I am virologist and immunologist and with a strong career focus on RNA Viruses. I will bring to the project more than 35 years of experience with the Coronaviruses including the feline, FIP Virus, Mouse hepatitis virus, and most recently SARS CoV. I have coauthored more than 65 papers on the members of the Coronavirus family, and have made a number of seminal observations including the first demonstration of the location of the receptor binding and membrane fusion domains to the N-terminal and C-terminal halves of the S1-2 open reading frame, the first demonstration of the hypervariable domain localized in the N-terminal S1 domain, and the first detailed cryo-EM structures of the MHV, SARS, and FIP viruses. I have brought the SARS model to me following my move from San Diego to UC Irvine, and we have continued our exploration of the details of the replication of SARS-CoV with studies of the viral subversion of membrane synthesis and assembly to direct the synthesis of double membrane vesicles in infected cells. These vesicles serve as sequestered "factories" where viral macromolecular synthesis is able to take place unimpeded by cellular defenses.
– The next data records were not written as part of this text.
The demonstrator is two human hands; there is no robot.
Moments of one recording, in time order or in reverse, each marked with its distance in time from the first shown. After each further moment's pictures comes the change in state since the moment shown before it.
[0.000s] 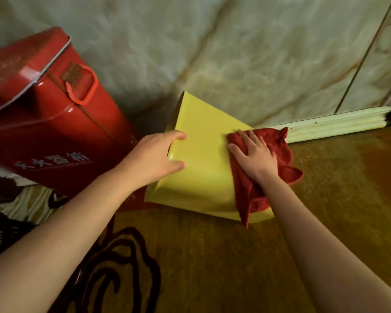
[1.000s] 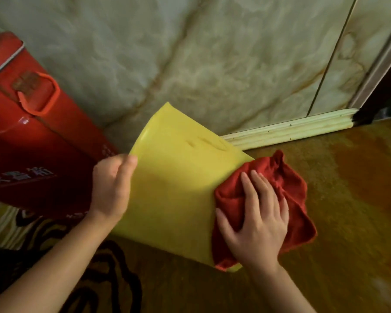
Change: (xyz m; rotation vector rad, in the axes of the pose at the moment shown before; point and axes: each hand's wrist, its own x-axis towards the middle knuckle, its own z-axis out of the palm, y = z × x) left_hand -0.028 0.015 0.017 -0.641 0.476 -0.071; right_hand -0.134 0.010 -0.002 -0.157 0.635 -0.229
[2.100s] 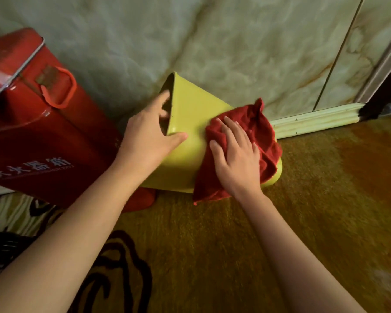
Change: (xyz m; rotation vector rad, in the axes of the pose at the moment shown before) left_hand 0.044 0.042 0.009 0.422 -0.168 0.016; right_hand 0.086 -0.041 0.028 0.273 -0.235 0.045
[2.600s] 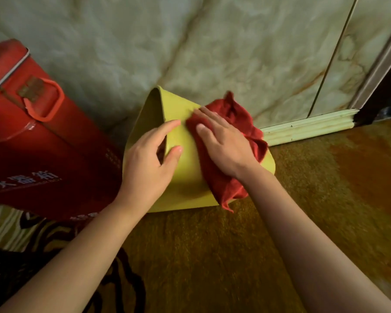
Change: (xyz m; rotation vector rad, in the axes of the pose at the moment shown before) left_hand -0.023 0.002 0.024 -0.149 0.126 0.189; right_hand 0.056 0.000 -0.017 0.147 -0.264 -0.109
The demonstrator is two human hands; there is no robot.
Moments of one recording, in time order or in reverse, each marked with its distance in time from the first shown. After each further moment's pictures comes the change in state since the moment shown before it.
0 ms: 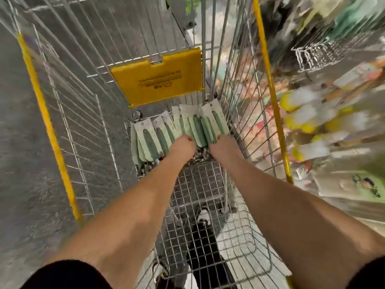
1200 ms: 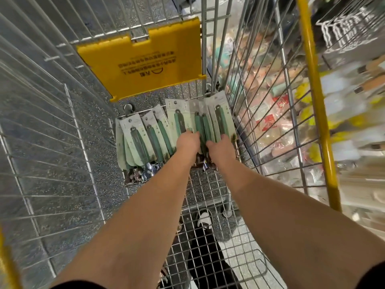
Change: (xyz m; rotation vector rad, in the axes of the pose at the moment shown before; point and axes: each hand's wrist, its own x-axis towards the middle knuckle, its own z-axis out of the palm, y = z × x) left_hand 0.097 0.001 0.055 -0.395 -0.013 -0.175; right_hand 0.069 0.014 0.060 0.358 0.012 0.173
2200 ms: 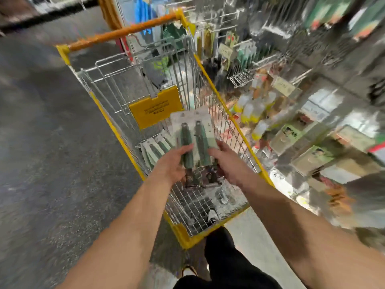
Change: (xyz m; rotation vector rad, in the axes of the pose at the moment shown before) left_hand -0.386 -0.073 -0.157 -0.559 -0.475 0.162; right_hand -0.392 0.037 -0.095 0.597 -0.165 -0.248
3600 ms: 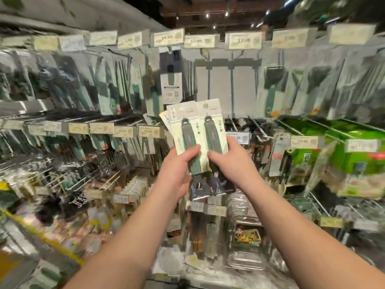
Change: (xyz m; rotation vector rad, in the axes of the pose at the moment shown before) left_hand -0.306 -0.140 0.501 0.334 -0.874 0.373; right_hand -0.507 -0.060 -0.368 -0.223 1.148 -0.545
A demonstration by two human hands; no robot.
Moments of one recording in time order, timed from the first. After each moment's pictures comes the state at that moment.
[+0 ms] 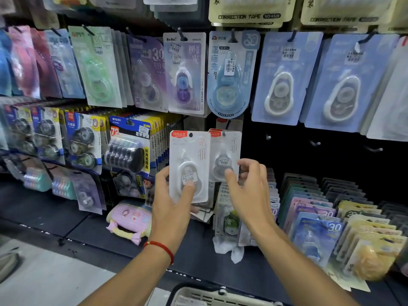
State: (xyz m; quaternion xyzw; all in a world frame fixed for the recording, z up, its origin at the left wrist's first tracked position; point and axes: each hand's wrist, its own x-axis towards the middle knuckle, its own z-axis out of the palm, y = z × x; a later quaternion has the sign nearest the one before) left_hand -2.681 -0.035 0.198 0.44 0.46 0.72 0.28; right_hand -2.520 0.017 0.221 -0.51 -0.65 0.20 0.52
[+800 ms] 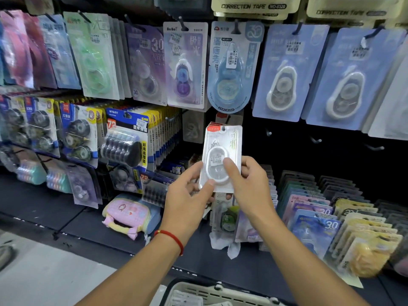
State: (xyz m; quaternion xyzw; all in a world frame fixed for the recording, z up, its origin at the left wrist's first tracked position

I have also gained extensive experience with in vivo models of the viral infection in the CNS and periphery following MHV and SARS infections. The CNS model which we established with Mab resistant variants of the virus forms the basis a model of virally induced demyelination that informs investigators about the details of white matter damage and repair resembling features of MS.
My colleagues and I held a contract and ROI support at my former institution, The Scripps Research Institute, during the period after the appearance of SARS CoV, and my group published more than 20 papers on the structural and cell biology of the SARS virus. That information will be of value in pursuing the detailed examination of COVID-19. These viruses are, after all close relatives, sharing a major branch of the Coronaviridae. Among the resources we have available are molecular clones of the entire genome of SARS CoV in both mammalian expression and BAC vectors. This collection, totaling more than 200 constructs will allow direct one to one comparisons of the similar regions of the two viruses, and will help us to expedite the necessary cloning to produce parallel reagents for COVID-19.